WHAT NEEDS TO BE DONE >> Take every line of the material below that includes the string "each" and copy it out.

STORED DATA >>
□ □ □ □

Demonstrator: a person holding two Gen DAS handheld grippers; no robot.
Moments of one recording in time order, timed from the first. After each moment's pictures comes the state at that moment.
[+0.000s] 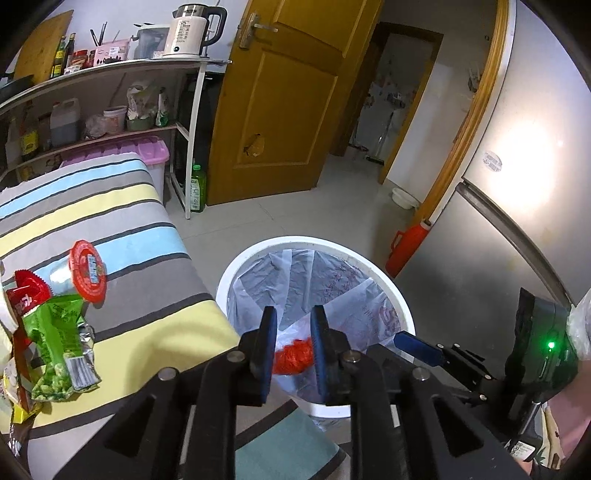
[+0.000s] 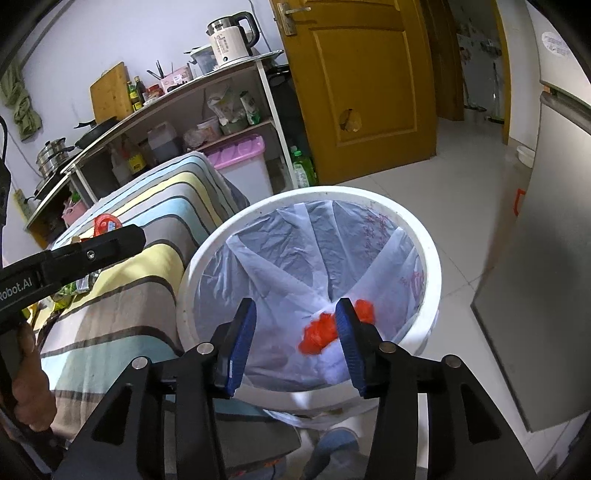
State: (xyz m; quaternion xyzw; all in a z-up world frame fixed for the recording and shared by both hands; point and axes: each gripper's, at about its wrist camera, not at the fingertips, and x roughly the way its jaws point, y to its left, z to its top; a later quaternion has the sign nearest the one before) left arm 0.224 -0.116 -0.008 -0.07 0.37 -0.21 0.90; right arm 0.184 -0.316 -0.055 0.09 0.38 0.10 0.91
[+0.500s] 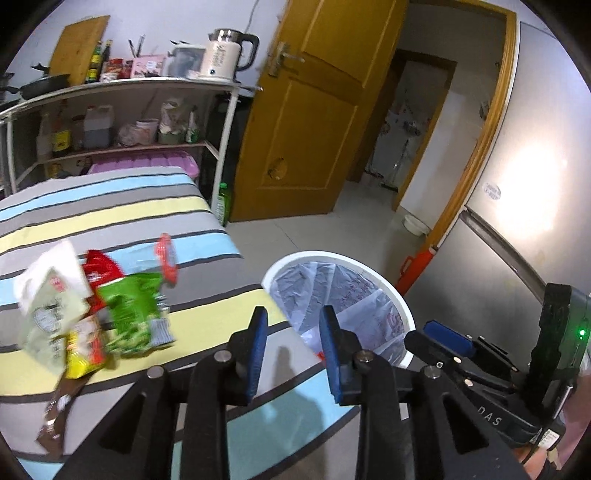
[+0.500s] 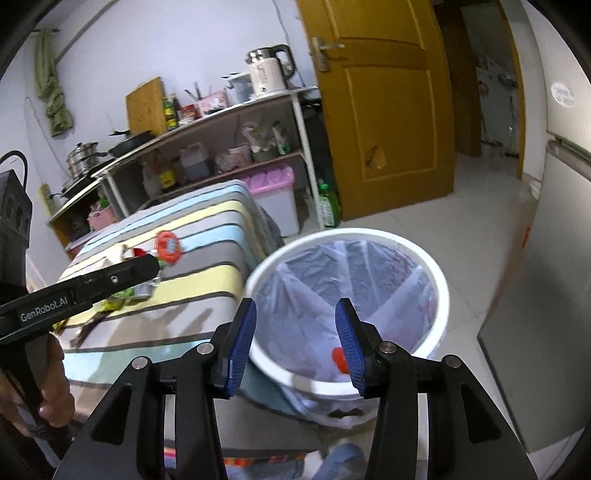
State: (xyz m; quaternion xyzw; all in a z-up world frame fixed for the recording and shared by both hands) left arm 0.172 -0.062 0.014 -0.10 0.33 -0.17 0.93; right arm 0.139 -0.286 -0.008 0.07 0.31 0.15 0.94
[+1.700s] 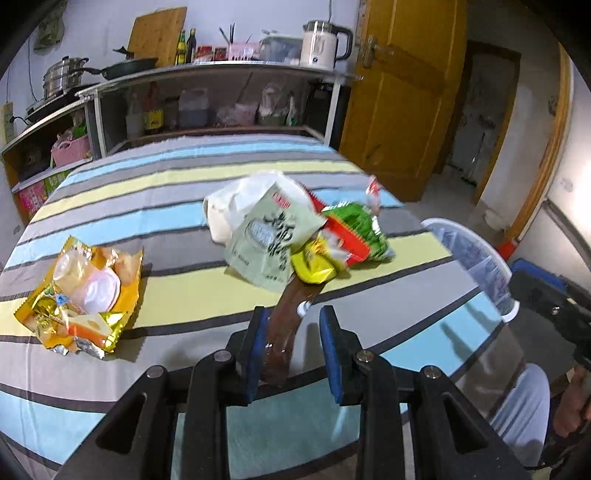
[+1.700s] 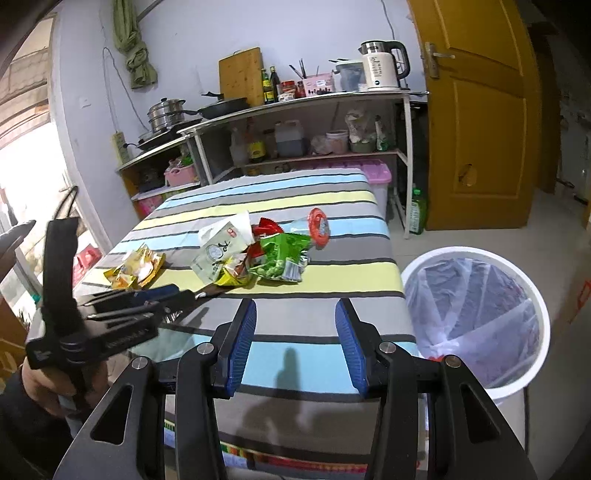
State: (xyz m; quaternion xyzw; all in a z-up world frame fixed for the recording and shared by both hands) left arm 0.125 0.059 -0.035 -0.06 0.37 0.00 0.93; right arm 0.114 -0.166 0.006 0.01 0.32 0.29 0.90
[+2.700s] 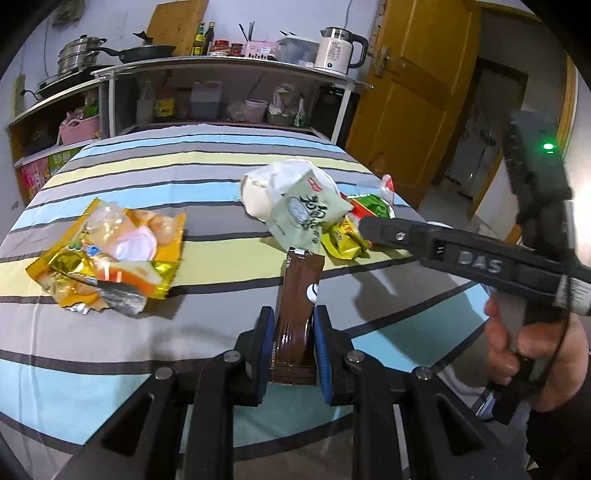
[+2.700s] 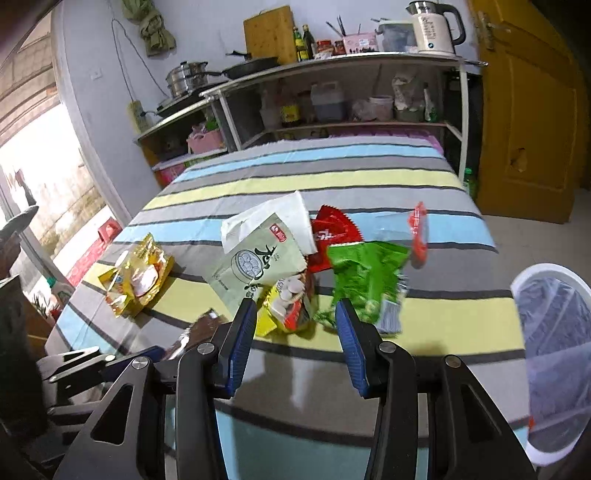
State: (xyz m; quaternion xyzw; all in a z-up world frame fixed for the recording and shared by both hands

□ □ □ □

TASK RESULT >>
Moments of one recording in time order, timed from the first. After each moment's pictures comes the state at that moment.
State: (xyz m; quaternion xyzw; all in a z-up world frame fixed for the recording and shared by both hands; point and axes: each gripper's, at about its wrist camera, not at the fingertips, and x roughly the way its jaws point, y to its left, z to its top; a later quaternion has the sign nearest the one before) left arm 0.224 -0.116 -0.008 -0.07 0.37 -0.21 0.90; right arm 0.184 -0.316 -0.055 0.09 0.38 0.10 0.91

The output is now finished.